A CT scan of the abdomen and pelvis delivers approximately 10 millisieverts of radiation — equivalent to about three years of natural background radiation in a single scan. A landmark 2007 paper in the New England Journal of Medicine estimated that one-and-a-half to two percent of all cancers in the United States may be attributable to CT scans. That paper was published almost 20 years ago, and CT use has increased substantially since then.

One of the mechanisms nobody talks about is the incidentaloma cascade. You get a CT for acute abdominal pain. The scan finds something incidental — a small nodule, an adrenal finding, a pulmonary shadow — that wasn't the reason for the scan. Protocol says follow up. Follow-up means another scan. That scan may find something else that needs follow-up. The original consent for that one emergency CT never included the possibility of a years-long imaging cascade that collectively delivers ten times the original exposure.

MRI — Not Nothing

The standard reassurance for MRI is that it uses no ionizing radiation. That is true. But MRI is not doing nothing. MRI is immersing your entire body in a magnetic field that at standard clinical strength is 30,000 to 60,000 times the strength of Earth's natural magnetic field. And it is doing this while simultaneously running rapidly-switching gradient magnetic fields that induce electrical currents in tissue — that's what makes the loud noise — and while pulsing radiofrequency energy into your body that heats your tissue. Three simultaneous electromagnetic exposures at once.

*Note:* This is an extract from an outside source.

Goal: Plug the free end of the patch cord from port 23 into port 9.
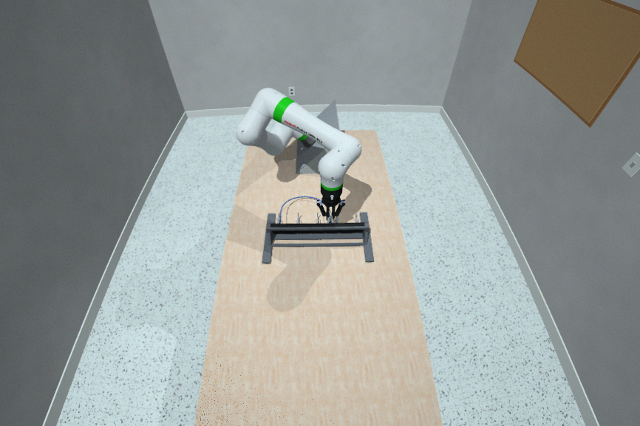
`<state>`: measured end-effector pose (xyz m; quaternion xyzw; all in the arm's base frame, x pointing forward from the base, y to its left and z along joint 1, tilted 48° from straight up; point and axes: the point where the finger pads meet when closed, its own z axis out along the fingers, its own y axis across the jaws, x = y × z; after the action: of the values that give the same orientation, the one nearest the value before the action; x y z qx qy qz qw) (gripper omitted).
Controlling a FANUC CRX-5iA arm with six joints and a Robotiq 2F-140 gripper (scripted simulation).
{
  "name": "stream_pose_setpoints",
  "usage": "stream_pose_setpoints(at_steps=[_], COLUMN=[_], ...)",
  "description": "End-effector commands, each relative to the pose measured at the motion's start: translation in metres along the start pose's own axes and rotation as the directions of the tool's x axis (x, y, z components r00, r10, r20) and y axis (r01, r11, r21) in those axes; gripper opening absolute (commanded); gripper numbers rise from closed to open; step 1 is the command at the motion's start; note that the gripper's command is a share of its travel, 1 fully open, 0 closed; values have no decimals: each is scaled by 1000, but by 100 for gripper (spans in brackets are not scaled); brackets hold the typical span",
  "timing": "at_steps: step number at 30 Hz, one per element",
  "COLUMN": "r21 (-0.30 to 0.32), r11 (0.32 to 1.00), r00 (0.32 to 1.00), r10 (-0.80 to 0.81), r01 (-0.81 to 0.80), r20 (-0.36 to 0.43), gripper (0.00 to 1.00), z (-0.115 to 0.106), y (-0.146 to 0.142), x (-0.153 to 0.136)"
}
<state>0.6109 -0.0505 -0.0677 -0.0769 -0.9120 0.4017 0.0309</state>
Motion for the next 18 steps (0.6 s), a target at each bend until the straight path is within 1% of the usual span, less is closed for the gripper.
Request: stream_pose_setpoints(at_steps=[1, 5, 6, 18], r21=[0, 0, 0, 0], r11=[1000, 1000, 1000, 1000], r00=[1000, 1000, 1000, 1000], r10=[0, 0, 0, 0], r01=[0, 0, 0, 0], r20=[0, 0, 0, 0], gripper=[0, 0, 22, 22], z=[0, 0, 0, 0], y=[0, 0, 0, 0], x=[0, 0, 0, 0])
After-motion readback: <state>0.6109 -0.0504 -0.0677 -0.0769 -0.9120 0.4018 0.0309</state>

Research has documented that static and switching magnetic fields at clinical MRI intensity cause DNA double-strand breaks and micronuclei formation in human blood cells. And those genotoxic effects have been shown to persist for up to 30 days after a single scan. Your body doesn't immediately repair what a clinical MRI does to your DNA. "No ionizing radiation" is not the same as "no genotoxic effect." The mechanism is different. The effect is documented.

And then there is gadolinium. Gadolinium-based contrast agents used in contrast MRI have been confirmed — by autopsy studies, in patients with completely normal renal function — to deposit in the brain, in bone, in skin. The FDA issued a class warning about this in 2017. Gadolinium Deposition Disease is real. It is still being studied. It is not standard consent disclosure.

What Informed Consent Actually Looks Like

None of what I've shared here is a reason to refuse every diagnostic procedure. Sometimes these procedures are exactly the right tool. Sometimes the information they provide is genuinely necessary and the risk is genuinely worth it. That is what medicine should be able to tell you — not just the benefit, but the actual tradeoff.

What I'm asking you to do is stop treating the doctor's order as the end of the conversation and start treating it as the beginning. Before any imaging procedure, ask: what specific finding are you looking for, and what would you do differently if you found it? Is there a lower-exposure alternative? If this scan shows something incidental, what is the likely cascade? What is my cumulative imaging history?

If a provider can't answer those questions, they have not thought through the informed consent component of the procedure they are ordering. You are allowed to ask them to think it through before you agree.

Non-invasive means no incision. It does not mean no biological effect. Informed consent requires knowing the difference — before you agree, not after.